Keep the wording of each record exactly the same when you repeat it, and leave out pictures.

[Entries taken from a collection]
:::

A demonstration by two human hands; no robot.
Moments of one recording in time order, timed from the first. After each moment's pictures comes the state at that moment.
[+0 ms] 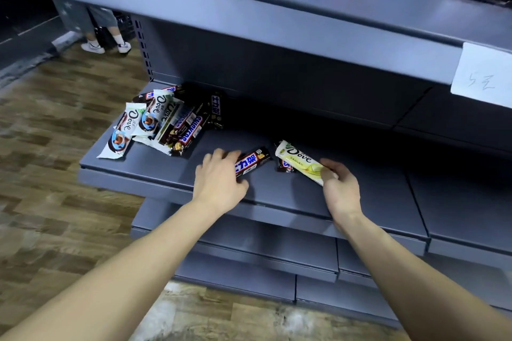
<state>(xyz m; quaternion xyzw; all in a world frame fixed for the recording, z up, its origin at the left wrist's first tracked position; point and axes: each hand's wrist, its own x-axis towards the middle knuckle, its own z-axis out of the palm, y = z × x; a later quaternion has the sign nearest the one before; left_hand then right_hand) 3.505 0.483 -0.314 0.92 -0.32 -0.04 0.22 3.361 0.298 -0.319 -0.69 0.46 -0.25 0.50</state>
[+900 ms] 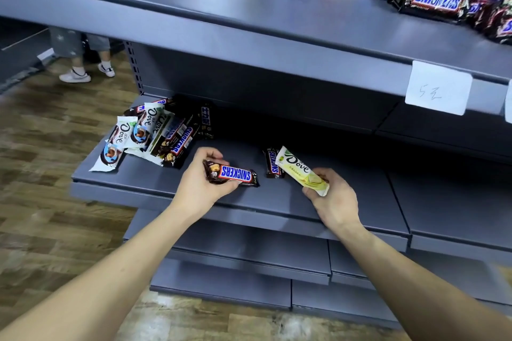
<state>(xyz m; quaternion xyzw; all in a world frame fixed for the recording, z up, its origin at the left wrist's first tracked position) 3.509 0.507 -0.304 0.74 -0.26 -0.18 0.59 3.334 0.293 -0.315 -0.85 0.41 -0.19 0.28</state>
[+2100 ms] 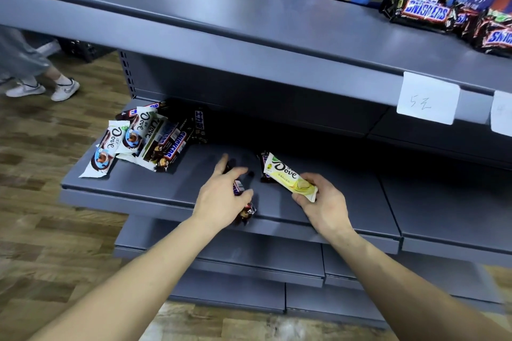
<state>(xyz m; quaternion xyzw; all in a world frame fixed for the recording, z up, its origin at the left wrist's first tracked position) 3.485 0.472 -0.304 0.87 -0.32 -0.15 0.35 3.334 0.295 -0.317 -0.85 0.38 -0.17 0.31</state>
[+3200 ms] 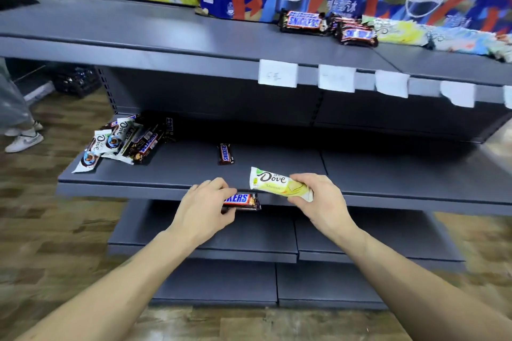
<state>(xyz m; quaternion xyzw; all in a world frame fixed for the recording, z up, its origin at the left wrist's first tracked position) 3.355 0.505 -0.270 0.83 -0.52 0.07 0.18 3.175 0.306 -0.263 -0.90 0.31 -0.19 0.24</state>
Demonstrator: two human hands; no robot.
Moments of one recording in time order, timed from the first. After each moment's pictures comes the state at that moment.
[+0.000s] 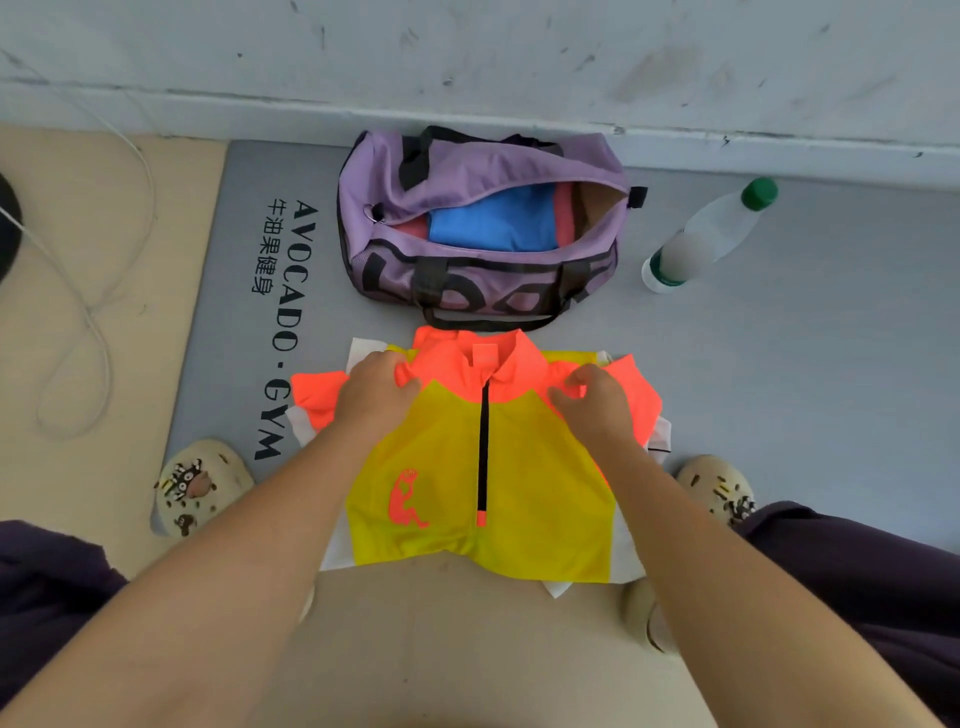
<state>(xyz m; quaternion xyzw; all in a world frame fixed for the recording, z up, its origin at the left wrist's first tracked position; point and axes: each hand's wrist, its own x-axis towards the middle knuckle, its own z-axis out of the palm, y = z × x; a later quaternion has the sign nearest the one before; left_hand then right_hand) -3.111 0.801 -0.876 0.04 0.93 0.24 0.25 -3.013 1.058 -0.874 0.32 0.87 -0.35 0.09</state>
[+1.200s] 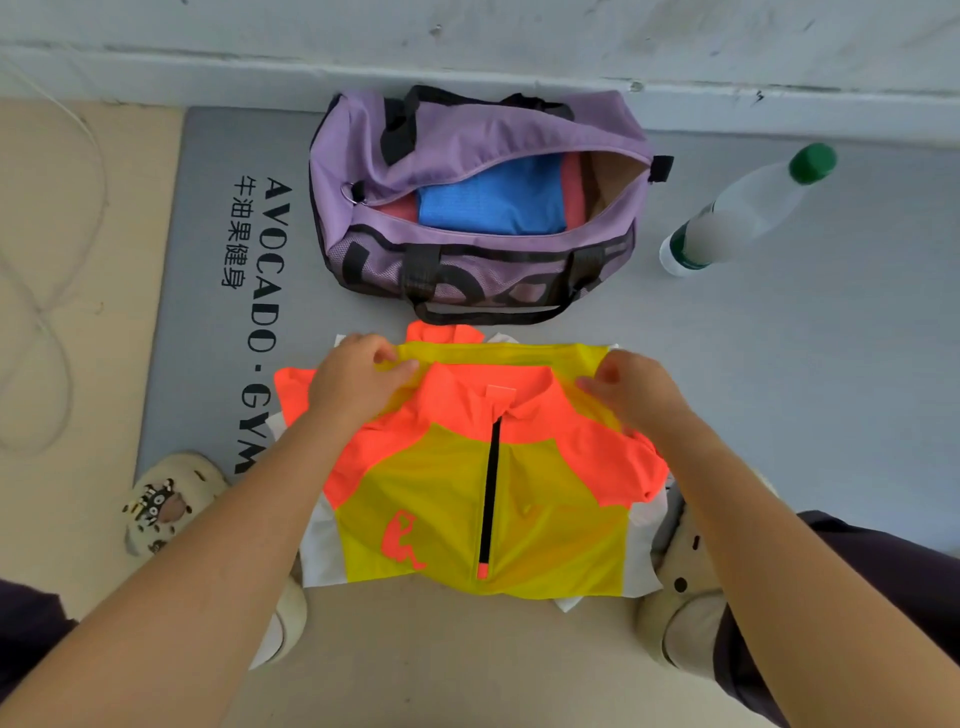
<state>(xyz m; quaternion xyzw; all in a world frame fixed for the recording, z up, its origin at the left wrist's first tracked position) -3.144 0.796 -0.899 0.04 0.94 0.26 0.23 -3.040 1.113 -0.889 0.26 0.90 -0.25 0.24</state>
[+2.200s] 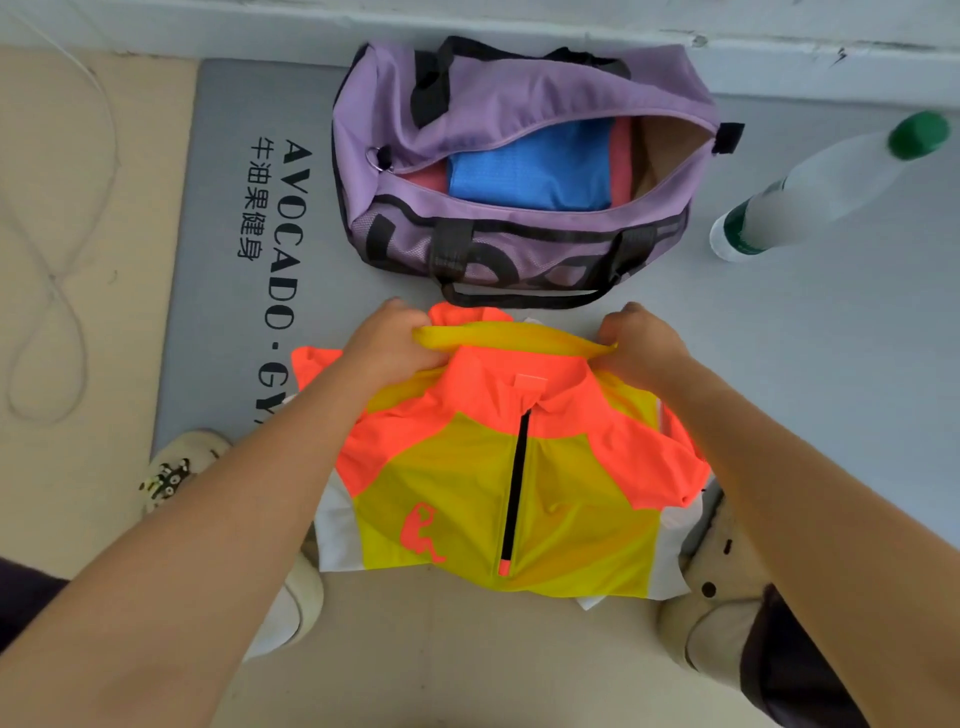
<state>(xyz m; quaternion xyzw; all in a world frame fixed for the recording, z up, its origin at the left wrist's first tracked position) -3.174 0.804 -0.913 0.13 0.90 0.24 0.33 -3.093 1.098 -0.908 0.15 0.93 -0.16 0.29</state>
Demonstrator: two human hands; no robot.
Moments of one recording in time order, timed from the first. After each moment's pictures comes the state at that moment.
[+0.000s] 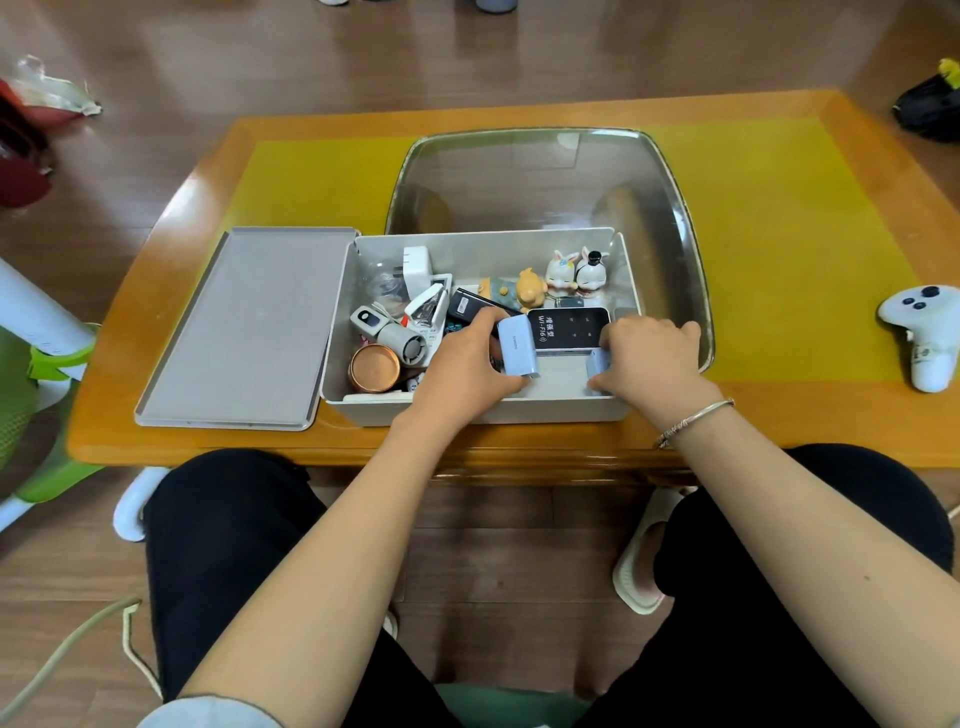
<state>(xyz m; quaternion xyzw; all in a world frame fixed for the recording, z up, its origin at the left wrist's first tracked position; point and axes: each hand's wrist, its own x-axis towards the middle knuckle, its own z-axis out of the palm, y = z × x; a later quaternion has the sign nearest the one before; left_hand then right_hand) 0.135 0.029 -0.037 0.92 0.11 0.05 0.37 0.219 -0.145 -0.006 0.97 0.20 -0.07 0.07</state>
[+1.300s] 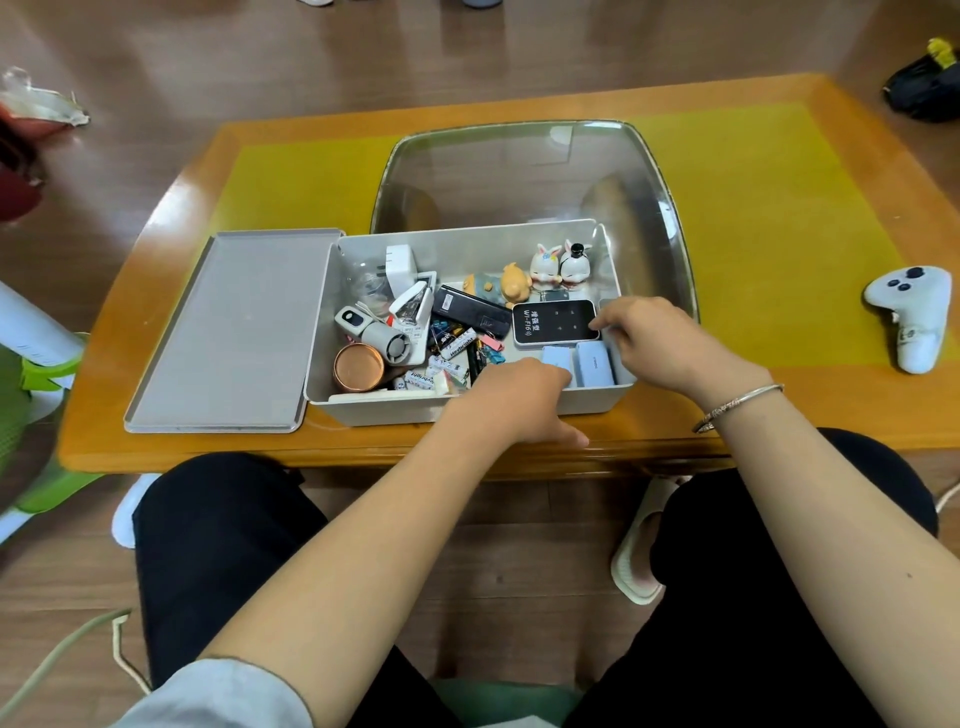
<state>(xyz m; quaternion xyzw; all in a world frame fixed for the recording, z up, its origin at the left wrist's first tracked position) 0.142 -0.036 -0.005 0.97 -0.03 -0.22 0.10 0.238 -0.180 -0.002 0.93 0.32 -0.09 -0.13</state>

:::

● Completed task:
A demonstration by two human hands; no robot.
Moments of one recording in time order, timed from the first. After each moment's pictures comes the state at that moment.
[+0 ms] 
<state>(xyz m; quaternion xyzw; all in a world frame fixed for the recording, z up, its origin at the left wrist's first tracked position; point and axes: each hand's wrist, its own x-axis towards the middle knuckle, its own z-axis out of the palm, y = z × x; a later quaternion has the sign nearest the one before; left_hand then right_hand) 3.505 0.483 -0.314 0.92 -0.32 -0.04 0.22 3.361 0.298 -0.319 -0.69 0.46 -0.25 0.50</state>
[+900 ms] 
<state>(xyz m; quaternion xyzw; all in a world frame fixed for the recording, z up, its origin at the left wrist's first tracked position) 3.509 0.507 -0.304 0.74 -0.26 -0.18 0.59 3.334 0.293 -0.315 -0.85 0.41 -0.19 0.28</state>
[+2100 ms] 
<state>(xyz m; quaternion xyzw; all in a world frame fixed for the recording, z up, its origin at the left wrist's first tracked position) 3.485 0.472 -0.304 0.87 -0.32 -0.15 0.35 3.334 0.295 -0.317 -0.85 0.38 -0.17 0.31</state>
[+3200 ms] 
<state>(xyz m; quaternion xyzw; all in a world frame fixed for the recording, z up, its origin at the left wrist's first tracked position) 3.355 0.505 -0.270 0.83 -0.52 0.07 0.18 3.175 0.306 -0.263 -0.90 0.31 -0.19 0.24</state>
Demonstrator: two human hands; no robot.
Moments of one recording in time order, timed from the first. After each moment's pictures comes the state at that moment.
[+0.000s] 
<state>(xyz m; quaternion xyzw; all in a world frame fixed for the recording, z up, its origin at the left wrist's first tracked position; point and axes: each hand's wrist, its own x-axis towards the middle knuckle, its own z-axis out of the palm, y = z × x; a later quaternion has the sign nearest the one before; left_hand then right_hand) -3.111 0.801 -0.876 0.04 0.93 0.24 0.25 -3.013 1.058 -0.874 0.32 0.87 -0.35 0.09</state>
[+1.200s] 
<state>(xyz m; quaternion xyzw; all in a world frame fixed for the recording, z up, its origin at the left wrist's first tracked position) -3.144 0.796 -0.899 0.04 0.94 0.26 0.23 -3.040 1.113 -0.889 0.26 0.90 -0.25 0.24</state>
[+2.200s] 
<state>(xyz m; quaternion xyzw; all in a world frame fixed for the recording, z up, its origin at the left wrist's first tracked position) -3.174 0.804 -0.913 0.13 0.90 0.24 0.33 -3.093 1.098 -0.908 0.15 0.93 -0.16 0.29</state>
Demonstrator: two human hands; no robot.
Moments of one recording in time order, timed from the first. After each moment's pictures comes the state at that moment.
[+0.000s] 
<state>(xyz m; quaternion xyzw; all in a world frame fixed for the recording, z up, its origin at the left wrist's first tracked position; point and axes: each hand's wrist, its own x-axis towards the middle knuckle, its own z-axis out of the palm, y = z × x; a later quaternion has the sign nearest the one before; left_hand then right_hand) 0.135 0.029 -0.037 0.92 0.11 0.05 0.37 0.219 -0.145 -0.006 0.97 0.20 -0.07 0.07</state>
[+1.300s] 
<state>(xyz m; quaternion xyzw; all in a world frame fixed for the recording, z up, its origin at the left wrist's first tracked position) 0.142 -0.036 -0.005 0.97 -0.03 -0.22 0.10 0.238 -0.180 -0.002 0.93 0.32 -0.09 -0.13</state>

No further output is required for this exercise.